Complete step by step answer:
We have given that the change in length of the rods is independent of temperature. Therefore, the change in length for the both rods will be the same even if they have different coefficients of expansions. Let us express the equation for the linear expansion of the rod of length ${l_1}$ as follows,
$\Delta {l_1} = {l_1}{\alpha _1}\Delta T$ ……. (1)
Here, ${l_1}$ is the original length of the first rod, $\Delta {l_1}$ is the change in length of the first rod, ${\alpha _1}$ is the coefficient of linear expansion for the first rod and $\Delta T$ is the change in temperature.
Also, for the second rod,
$\Delta {l_2} = {l_2}{\alpha _2}\Delta T$ ……. (2)

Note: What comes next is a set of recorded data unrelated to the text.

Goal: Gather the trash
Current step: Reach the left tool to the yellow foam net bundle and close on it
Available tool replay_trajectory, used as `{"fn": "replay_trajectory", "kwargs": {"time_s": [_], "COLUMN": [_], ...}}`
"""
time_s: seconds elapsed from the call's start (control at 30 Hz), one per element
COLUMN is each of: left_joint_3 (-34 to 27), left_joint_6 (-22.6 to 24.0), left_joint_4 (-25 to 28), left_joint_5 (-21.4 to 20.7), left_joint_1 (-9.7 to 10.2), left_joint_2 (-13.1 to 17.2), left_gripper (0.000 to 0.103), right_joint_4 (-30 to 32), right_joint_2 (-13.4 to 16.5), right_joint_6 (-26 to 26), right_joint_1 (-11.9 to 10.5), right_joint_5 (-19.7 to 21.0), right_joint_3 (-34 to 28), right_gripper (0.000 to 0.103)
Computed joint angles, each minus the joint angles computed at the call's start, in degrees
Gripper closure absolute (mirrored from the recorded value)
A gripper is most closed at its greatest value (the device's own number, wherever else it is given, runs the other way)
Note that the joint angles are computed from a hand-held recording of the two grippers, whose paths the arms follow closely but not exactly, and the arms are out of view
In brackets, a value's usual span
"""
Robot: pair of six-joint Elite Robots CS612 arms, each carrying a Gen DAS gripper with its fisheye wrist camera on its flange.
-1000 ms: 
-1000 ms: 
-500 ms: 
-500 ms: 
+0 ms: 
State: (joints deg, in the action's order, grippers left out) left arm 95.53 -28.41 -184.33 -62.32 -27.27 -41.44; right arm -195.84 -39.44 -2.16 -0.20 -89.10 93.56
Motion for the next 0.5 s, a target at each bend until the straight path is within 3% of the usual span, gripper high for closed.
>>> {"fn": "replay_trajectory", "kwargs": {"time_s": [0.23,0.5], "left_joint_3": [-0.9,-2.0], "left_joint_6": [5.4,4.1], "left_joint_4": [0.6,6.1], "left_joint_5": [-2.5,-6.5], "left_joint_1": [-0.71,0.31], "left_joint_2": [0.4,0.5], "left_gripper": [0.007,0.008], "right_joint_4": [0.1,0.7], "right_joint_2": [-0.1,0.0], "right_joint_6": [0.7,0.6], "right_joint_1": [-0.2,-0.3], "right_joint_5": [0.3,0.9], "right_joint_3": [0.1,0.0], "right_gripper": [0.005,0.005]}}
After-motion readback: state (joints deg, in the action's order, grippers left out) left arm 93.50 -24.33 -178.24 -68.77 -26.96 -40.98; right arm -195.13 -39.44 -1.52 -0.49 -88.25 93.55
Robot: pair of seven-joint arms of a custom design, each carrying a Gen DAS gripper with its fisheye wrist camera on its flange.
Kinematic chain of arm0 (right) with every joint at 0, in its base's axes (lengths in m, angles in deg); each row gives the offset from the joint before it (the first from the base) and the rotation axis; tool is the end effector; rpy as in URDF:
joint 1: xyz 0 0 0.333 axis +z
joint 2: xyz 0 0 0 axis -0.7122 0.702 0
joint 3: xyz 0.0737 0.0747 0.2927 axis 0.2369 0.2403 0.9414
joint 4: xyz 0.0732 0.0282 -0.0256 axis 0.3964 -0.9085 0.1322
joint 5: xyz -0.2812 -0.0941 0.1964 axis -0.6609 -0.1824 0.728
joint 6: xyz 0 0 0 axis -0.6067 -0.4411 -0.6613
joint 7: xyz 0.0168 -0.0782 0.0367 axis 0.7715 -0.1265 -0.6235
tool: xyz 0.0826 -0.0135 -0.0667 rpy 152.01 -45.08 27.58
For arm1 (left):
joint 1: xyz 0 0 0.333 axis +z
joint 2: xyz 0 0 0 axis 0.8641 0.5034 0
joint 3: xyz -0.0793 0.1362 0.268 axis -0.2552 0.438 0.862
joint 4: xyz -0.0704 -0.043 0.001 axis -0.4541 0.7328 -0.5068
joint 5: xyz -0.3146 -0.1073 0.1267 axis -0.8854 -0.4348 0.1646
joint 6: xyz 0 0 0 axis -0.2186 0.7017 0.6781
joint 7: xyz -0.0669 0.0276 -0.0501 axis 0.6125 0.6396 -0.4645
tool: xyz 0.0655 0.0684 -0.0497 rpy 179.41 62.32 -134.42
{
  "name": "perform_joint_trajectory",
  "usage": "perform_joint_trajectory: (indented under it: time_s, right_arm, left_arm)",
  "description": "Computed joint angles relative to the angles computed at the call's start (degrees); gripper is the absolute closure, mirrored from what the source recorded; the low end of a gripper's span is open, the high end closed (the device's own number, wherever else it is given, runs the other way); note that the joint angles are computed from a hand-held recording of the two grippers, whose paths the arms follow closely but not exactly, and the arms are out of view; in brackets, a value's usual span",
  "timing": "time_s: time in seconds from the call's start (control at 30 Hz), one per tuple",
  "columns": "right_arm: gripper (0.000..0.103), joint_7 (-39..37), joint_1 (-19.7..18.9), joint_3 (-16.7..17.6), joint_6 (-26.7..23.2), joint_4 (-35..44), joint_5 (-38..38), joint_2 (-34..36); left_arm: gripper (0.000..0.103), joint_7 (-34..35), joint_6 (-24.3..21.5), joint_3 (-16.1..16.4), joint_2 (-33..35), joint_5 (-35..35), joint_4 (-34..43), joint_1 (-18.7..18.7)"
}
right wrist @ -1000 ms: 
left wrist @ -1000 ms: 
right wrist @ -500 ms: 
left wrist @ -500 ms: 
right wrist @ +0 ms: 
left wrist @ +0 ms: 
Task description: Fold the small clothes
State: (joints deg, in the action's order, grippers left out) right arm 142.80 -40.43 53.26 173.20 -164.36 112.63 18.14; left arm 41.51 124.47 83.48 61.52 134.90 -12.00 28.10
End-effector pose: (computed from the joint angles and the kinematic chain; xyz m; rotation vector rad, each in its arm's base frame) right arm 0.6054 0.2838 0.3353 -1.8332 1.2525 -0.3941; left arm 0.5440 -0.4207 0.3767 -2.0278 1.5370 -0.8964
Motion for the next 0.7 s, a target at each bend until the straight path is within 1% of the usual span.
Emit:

Here, ${l_2}$ is the original length of the second rod, $\Delta {l_2}$ is the change in length of the second rod, ${\alpha _2}$ is the linear expansion coefficient of the second rod and $\Delta T$ is the change in temperature.
According to the question, we have,
$\Delta {l_1} = \Delta {l_2}$
Using equation (1) and (2) in the above equation, we get,
${l_1}{\alpha _1}\Delta T = {l_2}{\alpha _2}\Delta T$
Since the temperature change is the same for the rods, we get,
${l_1}{\alpha _1} = {l_2}{\alpha _2}$
$\therefore \dfrac{{{l_1}}}{{{l_2}}} = \dfrac{{{\alpha _2}}}{{{\alpha _1}}}$

So, the correct answer is option A.

Note: The linear expansion of the material is actually expressed as ${l_2} = {l_1} + {l_1}\alpha \left( {{T_2} - {T_1}} \right)$, where, ${l_2}$ is the new length, ${l_1}$ is the original length, $\alpha$ is the coefficient of linear expansion, $T$ is the initial temperature and ${T_2}$ is the final temperature. If the final temperature is greater than the initial temperature, the material tends to increase in its length and if the final temperature is less than the initial temperature, the material undergoes compression.